**ACTIVITY**
Below are some records. Write out exactly their lines from the one with "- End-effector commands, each" through the one with "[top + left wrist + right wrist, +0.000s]", and leave the pictures behind.

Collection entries
——————

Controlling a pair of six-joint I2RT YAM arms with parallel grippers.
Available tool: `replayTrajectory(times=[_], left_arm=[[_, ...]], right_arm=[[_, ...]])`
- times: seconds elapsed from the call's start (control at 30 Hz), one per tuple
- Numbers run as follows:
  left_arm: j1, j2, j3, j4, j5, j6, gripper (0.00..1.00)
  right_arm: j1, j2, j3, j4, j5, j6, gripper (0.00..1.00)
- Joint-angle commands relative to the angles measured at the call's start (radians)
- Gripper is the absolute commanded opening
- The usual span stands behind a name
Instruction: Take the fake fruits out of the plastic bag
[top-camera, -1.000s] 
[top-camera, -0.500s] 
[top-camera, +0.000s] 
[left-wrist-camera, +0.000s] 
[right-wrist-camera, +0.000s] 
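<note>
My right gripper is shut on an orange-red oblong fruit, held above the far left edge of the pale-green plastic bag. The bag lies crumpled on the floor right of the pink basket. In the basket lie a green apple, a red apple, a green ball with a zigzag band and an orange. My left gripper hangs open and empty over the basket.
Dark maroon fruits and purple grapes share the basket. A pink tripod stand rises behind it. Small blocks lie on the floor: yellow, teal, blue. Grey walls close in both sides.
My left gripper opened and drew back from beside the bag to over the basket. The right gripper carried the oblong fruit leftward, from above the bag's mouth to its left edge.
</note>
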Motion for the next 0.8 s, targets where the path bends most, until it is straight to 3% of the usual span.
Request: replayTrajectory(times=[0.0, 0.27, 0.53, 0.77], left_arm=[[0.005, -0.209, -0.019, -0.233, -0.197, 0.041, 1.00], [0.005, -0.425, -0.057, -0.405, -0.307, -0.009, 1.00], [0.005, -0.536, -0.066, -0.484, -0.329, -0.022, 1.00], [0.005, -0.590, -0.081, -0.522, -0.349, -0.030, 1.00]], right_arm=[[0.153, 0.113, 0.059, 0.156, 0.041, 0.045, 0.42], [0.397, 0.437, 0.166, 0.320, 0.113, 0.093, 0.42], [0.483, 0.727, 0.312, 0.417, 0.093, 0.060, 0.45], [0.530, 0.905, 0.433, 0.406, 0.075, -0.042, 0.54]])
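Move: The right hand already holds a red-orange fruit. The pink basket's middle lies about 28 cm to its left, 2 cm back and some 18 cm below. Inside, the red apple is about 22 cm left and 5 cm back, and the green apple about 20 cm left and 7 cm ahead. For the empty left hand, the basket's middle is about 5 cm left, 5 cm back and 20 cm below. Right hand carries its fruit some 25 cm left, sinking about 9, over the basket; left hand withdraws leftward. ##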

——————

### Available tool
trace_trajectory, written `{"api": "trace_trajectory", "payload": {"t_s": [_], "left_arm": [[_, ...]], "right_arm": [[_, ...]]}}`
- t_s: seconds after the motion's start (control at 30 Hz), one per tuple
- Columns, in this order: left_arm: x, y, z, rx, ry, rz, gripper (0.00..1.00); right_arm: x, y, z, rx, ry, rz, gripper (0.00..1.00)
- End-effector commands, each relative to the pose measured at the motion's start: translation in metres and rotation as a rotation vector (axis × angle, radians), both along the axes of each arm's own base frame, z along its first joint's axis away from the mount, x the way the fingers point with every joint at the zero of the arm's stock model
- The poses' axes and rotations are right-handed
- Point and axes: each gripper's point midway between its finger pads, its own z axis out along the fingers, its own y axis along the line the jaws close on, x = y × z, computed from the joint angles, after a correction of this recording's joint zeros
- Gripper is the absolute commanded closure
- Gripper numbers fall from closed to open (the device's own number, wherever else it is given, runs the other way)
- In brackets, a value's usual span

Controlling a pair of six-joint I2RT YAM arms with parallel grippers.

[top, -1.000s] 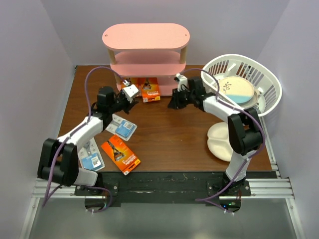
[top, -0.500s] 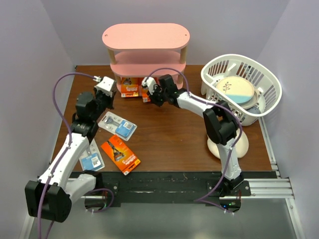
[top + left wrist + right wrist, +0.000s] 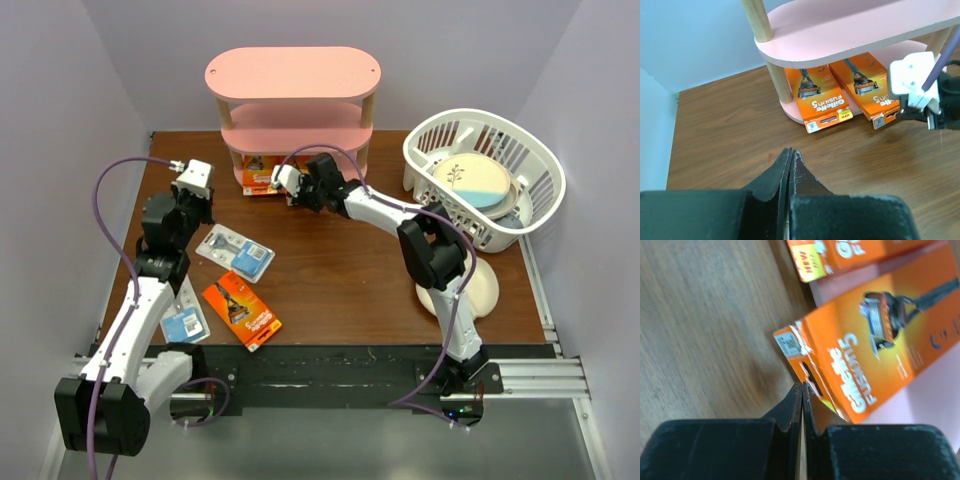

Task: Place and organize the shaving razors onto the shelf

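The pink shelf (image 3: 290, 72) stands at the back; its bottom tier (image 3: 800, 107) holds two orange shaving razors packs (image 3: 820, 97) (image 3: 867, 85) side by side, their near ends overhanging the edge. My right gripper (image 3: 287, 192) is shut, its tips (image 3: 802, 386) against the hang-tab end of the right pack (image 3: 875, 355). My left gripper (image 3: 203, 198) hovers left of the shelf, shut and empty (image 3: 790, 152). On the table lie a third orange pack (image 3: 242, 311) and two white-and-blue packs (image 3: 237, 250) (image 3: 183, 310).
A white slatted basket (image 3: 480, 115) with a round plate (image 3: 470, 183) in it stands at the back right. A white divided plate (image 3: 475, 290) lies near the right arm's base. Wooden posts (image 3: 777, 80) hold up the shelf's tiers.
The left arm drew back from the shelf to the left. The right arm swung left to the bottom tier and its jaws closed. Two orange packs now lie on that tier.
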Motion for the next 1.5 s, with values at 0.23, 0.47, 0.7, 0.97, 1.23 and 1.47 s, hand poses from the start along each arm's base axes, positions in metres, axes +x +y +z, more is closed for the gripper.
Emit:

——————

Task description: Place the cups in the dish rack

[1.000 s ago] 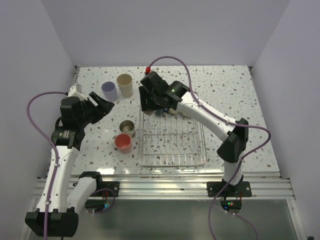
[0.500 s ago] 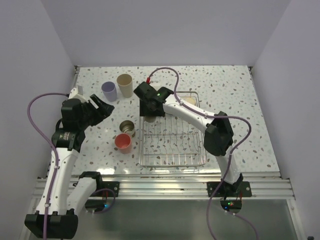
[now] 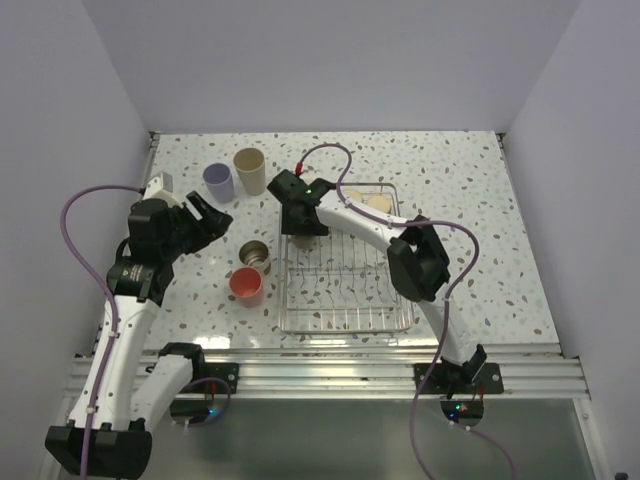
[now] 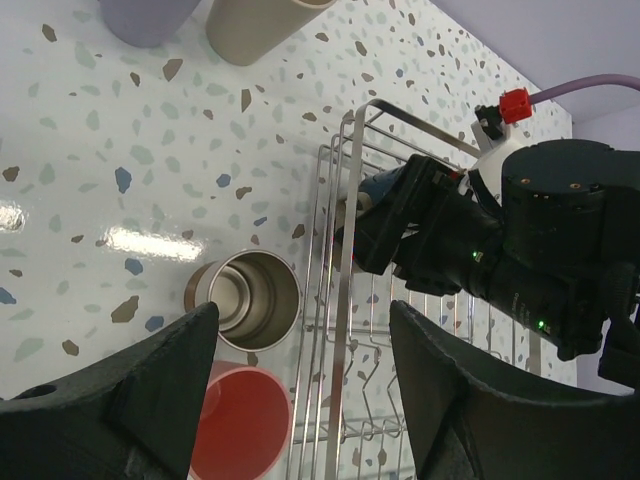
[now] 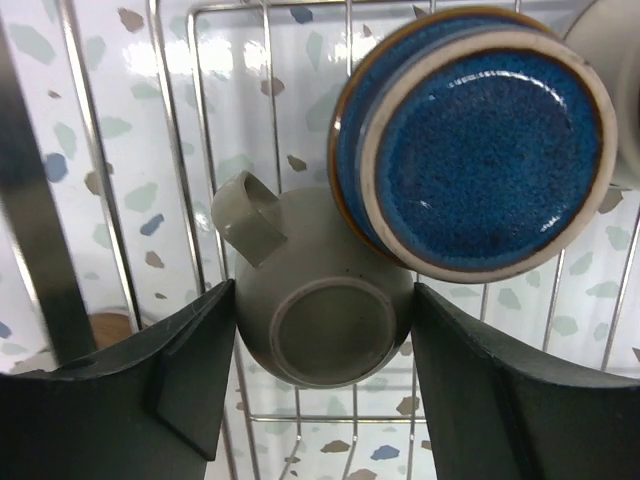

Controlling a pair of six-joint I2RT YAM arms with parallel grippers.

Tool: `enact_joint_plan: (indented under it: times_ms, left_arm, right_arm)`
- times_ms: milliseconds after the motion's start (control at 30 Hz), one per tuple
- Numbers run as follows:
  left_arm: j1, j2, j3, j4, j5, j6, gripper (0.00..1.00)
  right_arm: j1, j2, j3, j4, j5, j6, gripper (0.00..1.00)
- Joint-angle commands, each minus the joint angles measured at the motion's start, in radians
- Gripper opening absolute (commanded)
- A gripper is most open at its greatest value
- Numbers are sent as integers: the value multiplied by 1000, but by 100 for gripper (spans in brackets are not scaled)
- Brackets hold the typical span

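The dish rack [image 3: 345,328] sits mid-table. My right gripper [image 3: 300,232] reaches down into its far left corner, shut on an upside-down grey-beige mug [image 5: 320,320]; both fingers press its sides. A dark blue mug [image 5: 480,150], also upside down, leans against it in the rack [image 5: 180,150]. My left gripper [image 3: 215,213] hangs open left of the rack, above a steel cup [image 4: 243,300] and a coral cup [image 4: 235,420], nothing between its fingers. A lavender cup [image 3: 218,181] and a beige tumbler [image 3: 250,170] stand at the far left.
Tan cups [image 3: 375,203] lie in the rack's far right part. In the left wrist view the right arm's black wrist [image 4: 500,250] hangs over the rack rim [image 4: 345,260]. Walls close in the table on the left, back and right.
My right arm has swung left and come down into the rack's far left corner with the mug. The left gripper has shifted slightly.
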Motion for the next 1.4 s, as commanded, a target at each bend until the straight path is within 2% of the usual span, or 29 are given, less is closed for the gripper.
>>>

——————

**EXERCISE OUTPUT**
- End-effector commands, each relative to the pose measured at the motion's start: translation in metres and rotation as a rotation vector (axis × angle, radians), both along the axes of each arm's own base frame, z along its first joint's axis away from the mount, x the way the fingers point with every joint at the zero of the arm's stock model
- The poses' axes and rotations are right-handed
- Point and axes: each gripper's point midway between its finger pads, its own z axis out along the fingers, its own y axis along the line the jaws close on, x = y × z, computed from the joint angles, after a correction of this recording's joint zeros
- Gripper is the absolute commanded closure
- Gripper numbers fall from closed to open (the device's own number, wherever else it is given, runs the other way)
- In brackets, a value's usual span

Controlling a pair of six-joint I2RT YAM arms with parallel grippers.

[top, -1.000s] 
[top, -0.500s] 
[top + left wrist + right wrist, +0.000s] 

Nothing remains to add to the output.